India has asked state and private sector utilities to ensure delivery of 19mn tonnes of coal from overseas by end-June, according to a power ministry letter, reflecting an urgency to secure supplies in a pricey market amid increasing blackouts.
The move, which marks the first time the world’s second largest coal importer is issuing timelines for imports, can put pressure on the global prices of coal as the utilities rush to avoid a repeat of the electricity crisis in April.
If the timelines are adhered to, the imports by the states and private utilities over the next five months for blending with domestic coal will surpass annual imports by the entities in at least six years.
An unrelenting heatwave pushed electricity demand to a record high in April, leading to the worst power crisis in over six years and forcing India to go back on a policy to cut down coal imports.

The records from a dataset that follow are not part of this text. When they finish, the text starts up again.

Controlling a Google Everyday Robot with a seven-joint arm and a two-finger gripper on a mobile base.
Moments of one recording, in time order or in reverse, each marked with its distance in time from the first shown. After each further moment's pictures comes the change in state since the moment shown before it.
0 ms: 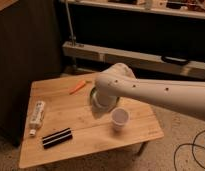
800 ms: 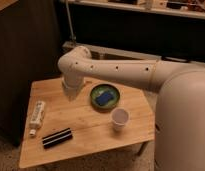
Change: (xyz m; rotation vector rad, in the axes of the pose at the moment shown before) arm -0.129 -0.037 0.002 0.022 -0.083 0.024
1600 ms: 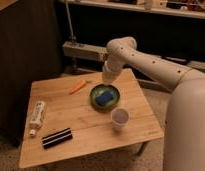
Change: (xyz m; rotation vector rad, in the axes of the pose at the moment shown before) arm 0.037 -0.209 -0.023 0.043 -0.026 0.345
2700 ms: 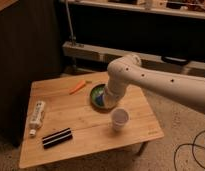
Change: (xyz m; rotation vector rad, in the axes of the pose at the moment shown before) arm 0.158 0.093 -0.021 -0.001 0.118 -0.205
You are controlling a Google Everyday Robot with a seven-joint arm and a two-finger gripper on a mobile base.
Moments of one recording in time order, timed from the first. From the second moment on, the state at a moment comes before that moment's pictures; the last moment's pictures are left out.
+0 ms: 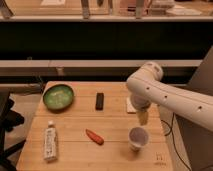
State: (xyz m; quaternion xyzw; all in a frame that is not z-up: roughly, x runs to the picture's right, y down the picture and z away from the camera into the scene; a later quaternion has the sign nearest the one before) arm 0.164 0.111 0.693 -0.27 0.02 -0.11 0.96
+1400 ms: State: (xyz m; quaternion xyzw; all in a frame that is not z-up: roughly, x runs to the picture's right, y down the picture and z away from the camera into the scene) arm 0.071 0.148 0.709 -0.28 -0.02 -0.18 0.94
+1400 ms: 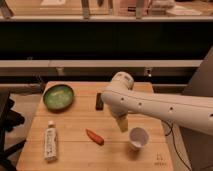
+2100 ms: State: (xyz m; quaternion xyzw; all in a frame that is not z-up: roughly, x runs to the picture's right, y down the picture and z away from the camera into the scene) arm 0.037 0.173 0.712 -0.27 -0.04 -0.21 0.94
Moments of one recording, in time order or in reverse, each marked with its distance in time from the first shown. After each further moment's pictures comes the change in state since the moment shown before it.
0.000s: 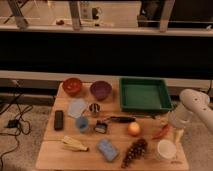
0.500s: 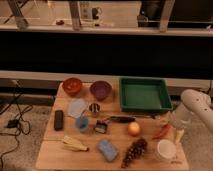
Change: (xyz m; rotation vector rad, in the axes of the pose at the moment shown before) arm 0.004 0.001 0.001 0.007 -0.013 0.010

The federal government has asked state government-owned utilities to import over 22mn tonnes of coal and private power plants to import 15.94mn tonnes, the power ministry said in a letter reviewed by Reuters.
The power ministry asked all utilities to ensure delivery of 50% of the allocated quantity by June 30, another 40% by end-August and the remaining 10% by the end of October, according to the letter to top officials at state energy departments and heads of private power plants.
State government-run utilities have not imported for blending more than 7.1mn tonnes and private companies not more than 13.1mn tonnes since at least the year ending March 2017.
Data predating year ended March 2017 is not available.
The federal power ministry did not immediately respond to a request seeking comment.